In an op/ed piece in the Washington Post (and other papers including the San Jose Mercury News) on the Sept 11 attack on the World Trade Center, well-known engineering expert and Duke Univ. professor Henry Petroski points out that strong materials made possible using nanotechnology might provide the framework for fire-resistant skyscapers. Petroski authored the popular book "To Engineer is Human: The Role of Failure in Successful Design", among others.

3 Responses to “Petroski: Nanotech for safer skyscrapers”

  1. michaell Says:

    I had the same thoughts…

    When the towers collapsed I thought to myself if only they were constructed using carbon nanotubes which have 100 times the tensile strength of steel…

    However they also combust at 500C which would have ultimately made them potentially more fallable than the steel used in the WTC towers. However the use of Nanotubes may have prevented the chain reaction collapse of the 2nd tower which saw the collapse of ten floors lead to the destruction of the hundred beneath it.

    What was really needed was better fire proofing on the steel beams, the bending and buckling of which from the heat of the fires caused the collapse… It's sad to say but the fireproofing in the WTC towers was obviously inadequet, no fire should cause buildings to collapse that quickly. The use of ceramic fire proofing on the support beams may have been the building's undoing, if they had used good old fashioned asbestos which is extremely plyable they may have withstood the fires a little better… there again they you may have just ended up coating Manhatten with asbestos dust… who's to say.

  2. RobertBradbury Says:

    Building safer skyscrapers

    My ideas

    • In terms of Young's Modulus, diamond is ~5.3 times stronger than steel, while sapphire is only ~2.7 times stronger. Steel has a melting point from from 1650-1800K, depending on the carbon content. It begins to lose strength from 1150-1350K. So while sapphire doesn't have the strength to weight ratio of diamond, its melting point (2345K) is much greater than diamond (which different sources list as melting from 1275-1800K). Using sapphire for the structural members it is likely to be able to withstand the temperatures of a fuel based fire.
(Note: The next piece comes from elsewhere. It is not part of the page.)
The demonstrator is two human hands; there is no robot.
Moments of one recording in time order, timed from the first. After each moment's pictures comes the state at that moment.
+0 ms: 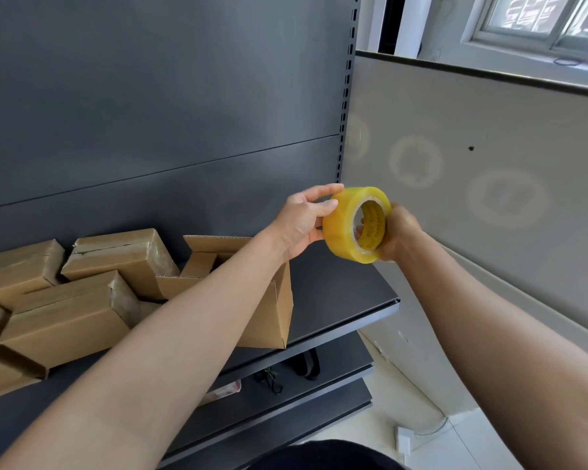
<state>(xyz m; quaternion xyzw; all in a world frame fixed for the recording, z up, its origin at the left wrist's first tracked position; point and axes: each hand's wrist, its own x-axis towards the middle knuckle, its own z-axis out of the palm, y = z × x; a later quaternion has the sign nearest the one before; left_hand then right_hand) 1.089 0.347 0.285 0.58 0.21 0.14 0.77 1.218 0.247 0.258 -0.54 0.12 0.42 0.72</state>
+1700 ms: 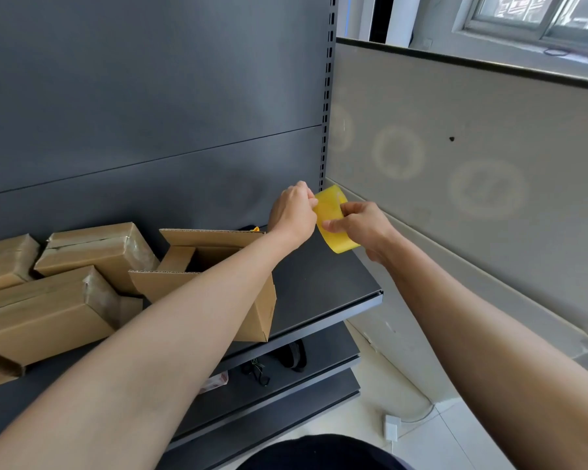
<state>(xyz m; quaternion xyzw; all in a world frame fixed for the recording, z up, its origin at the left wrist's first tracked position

It could be reinforced with buckytube or boron nitride nanotube cables if you wanted to make it stronger and more fracture resistant. If you wanted to be really sophisticated, you could pump cooling fluid through the nanotubes to keep the material temperatures below those where they begin to lose strength.
    • Coat essential supporting beams in TiC (MP: 3413K), preferably as an aerogel or even better a gel with evacuated pockets. That would have terrible heat conduction properties and allow the building to withstand higher temperature fires (e.g. thermite bombs).
    • Make the outer support frame pillars triangular instead of rectangular. They would tend to shred incoming objects rather than give way under pressure.
    • Develop firefighting robots that can dispense fire-fighting liquids or gases while at the same time sequestering flamable liquids or gases (similar to respirocyte nanorobots).
    • Develop personal evacuation systems, perhaps semi-intelligent parachutes that could provide the complex navigational decisions required for managed descent in places like New York, or perhaps nanotube cable based systems that could be rapidly deployed outside the building and could provide hyperspeed controlled descent to the ground.
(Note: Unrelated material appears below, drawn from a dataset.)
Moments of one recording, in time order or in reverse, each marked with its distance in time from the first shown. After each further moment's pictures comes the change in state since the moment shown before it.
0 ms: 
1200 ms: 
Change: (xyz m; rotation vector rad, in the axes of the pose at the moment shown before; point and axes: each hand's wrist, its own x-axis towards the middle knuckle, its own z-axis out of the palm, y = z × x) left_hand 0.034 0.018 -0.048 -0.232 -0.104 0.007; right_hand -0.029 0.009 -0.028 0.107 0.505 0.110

    There are probably many more applications of nanotechnology that could make skyscrapers much safer places to work or live. Much more thought needs to be devoted to the problem.

  3. Steel Says:

    Actually, there are other materials available that would do the job, but they are not as cost-efficient. In the next few years, we will likely be seeing much more about poly buildings. I am sure they could make these fire resistant.